3 35. Bailiff never gave affiant any order but then made a phone call to the local police.

36. Officer JEFF BUTLER with badge number P282 then showed up and explain to affiant that if affiant did not leave you will be arrested.

37. Affiant then showed Officer JEFF BUTLER with badge number P282 a writ of habeas and 1983 complaint between the Judge and affiant and Officer JEFF BUTLER with badge number P282 then stated that the documents do not matter because the bailiff has a judges (sic) order.

38. Affiant then explain to Officer JEFF BUTLER with badge number P282 affiant has not receive an order from a judge and the bailiff pointed at papers in his hand again.

39. Officer JEFF BUTLER with badge number P282 then stated that affiant had to leave are (sic) be arrested and I, affiant stated without receiving an order from a judge with an attach affidavit which required by law, I affiant would not leave.

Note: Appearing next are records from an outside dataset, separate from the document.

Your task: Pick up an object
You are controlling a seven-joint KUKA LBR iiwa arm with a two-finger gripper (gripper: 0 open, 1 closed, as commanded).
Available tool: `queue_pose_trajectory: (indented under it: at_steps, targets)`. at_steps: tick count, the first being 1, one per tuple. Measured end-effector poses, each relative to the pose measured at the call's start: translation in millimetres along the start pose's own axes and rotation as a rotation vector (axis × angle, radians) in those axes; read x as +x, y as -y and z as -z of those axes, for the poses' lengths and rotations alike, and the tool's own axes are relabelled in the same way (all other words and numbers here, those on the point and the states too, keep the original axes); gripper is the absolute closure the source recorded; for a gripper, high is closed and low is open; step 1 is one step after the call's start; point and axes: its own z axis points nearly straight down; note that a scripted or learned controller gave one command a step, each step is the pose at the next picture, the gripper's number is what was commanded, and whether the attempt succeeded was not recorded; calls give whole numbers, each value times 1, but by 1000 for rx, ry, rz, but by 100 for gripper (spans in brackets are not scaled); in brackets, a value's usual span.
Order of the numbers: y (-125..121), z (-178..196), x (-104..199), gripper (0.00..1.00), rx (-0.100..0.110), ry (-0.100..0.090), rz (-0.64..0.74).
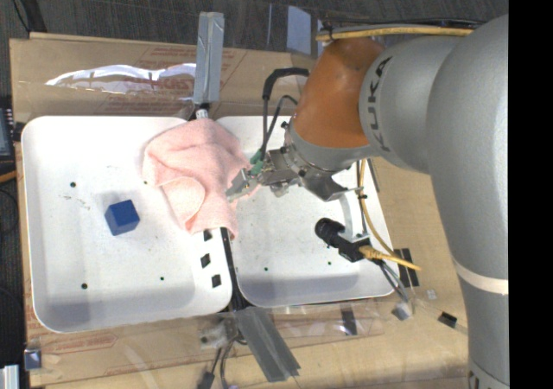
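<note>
Here the claw (244, 181) sits low over the inner edge of the right bin (294, 279), its tip pressed against the right border of a pink cloth (190, 173). How wide the claw stands cannot be told from this slant, nor whether any fold of the cloth lies inside it; the metal tip and the cloth's hem simply meet.

The cloth is crumpled and lies across the ridge where the two bins join, most of it in the left bin (52, 206), a smaller flap hanging over into the right one. A blue cube (123, 216) rests alone on the left bin's floor, well apart from the cloth and from every wall, with open white floor on all sides of it.

Behind the claw, the arm (432, 111) carries an orange band, and on the grey shell beside it the letters "KUKA" can be read, running downward. A black cable fitting (339, 240) hangs below the wrist over the right bin's floor, with a yellow lead trailing toward the near right corner.

The right bin's floor in front of the claw is bare white. The counter (112, 67) beyond the bins is brown board with faint red printing, too small to read.
</note>
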Motion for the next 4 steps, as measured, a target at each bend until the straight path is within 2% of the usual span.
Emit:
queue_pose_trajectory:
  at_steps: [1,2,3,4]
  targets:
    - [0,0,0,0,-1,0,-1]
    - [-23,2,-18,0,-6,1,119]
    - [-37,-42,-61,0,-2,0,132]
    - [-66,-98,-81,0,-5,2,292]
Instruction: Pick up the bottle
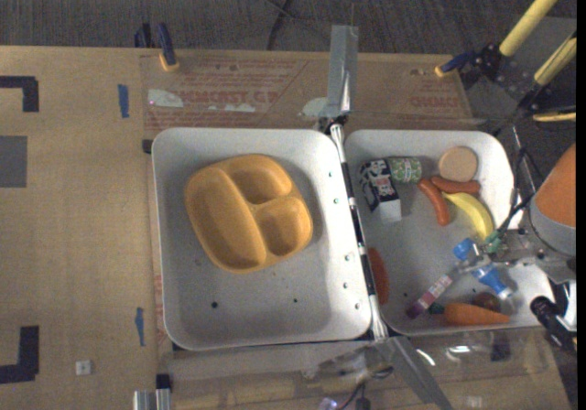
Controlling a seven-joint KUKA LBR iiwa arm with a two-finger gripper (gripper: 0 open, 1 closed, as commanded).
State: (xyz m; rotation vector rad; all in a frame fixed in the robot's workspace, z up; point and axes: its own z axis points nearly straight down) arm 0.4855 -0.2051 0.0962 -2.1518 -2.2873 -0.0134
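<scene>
A small green-labelled bottle (404,168) lies on its side at the back of the right bin (412,243), beside a black-and-white carton (380,188). A blue bottle-like item (495,283) lies near the bin's front right, and a blue piece (464,248) pokes out just left of my gripper. My gripper (479,259) hangs low over the right bin's right half, reaching in from the right between the banana (472,214) and the blue item. Its metal parts blur into the clutter, and I see nothing clearly held in it.
The right bin also holds a round tan bun (458,163), two sausages (438,201), a carrot (474,314), a pink-purple tube (430,295) and a red piece (378,275) by the left wall. A yellow divided plate (247,211) sits in the left bin (275,307).
</scene>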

40. then officer JEFF BUTLER badge number P282 arrested affiant and kidnap affiant without a warrant signed by a judge with an affidavit attached on September 5, 2024, nor is there any evidence to the contrary.

41. This was and is a (sic) injury to affiant.

42. All codes, rules and regulations are for government authorities only not human/creatures in accordance with God’s law.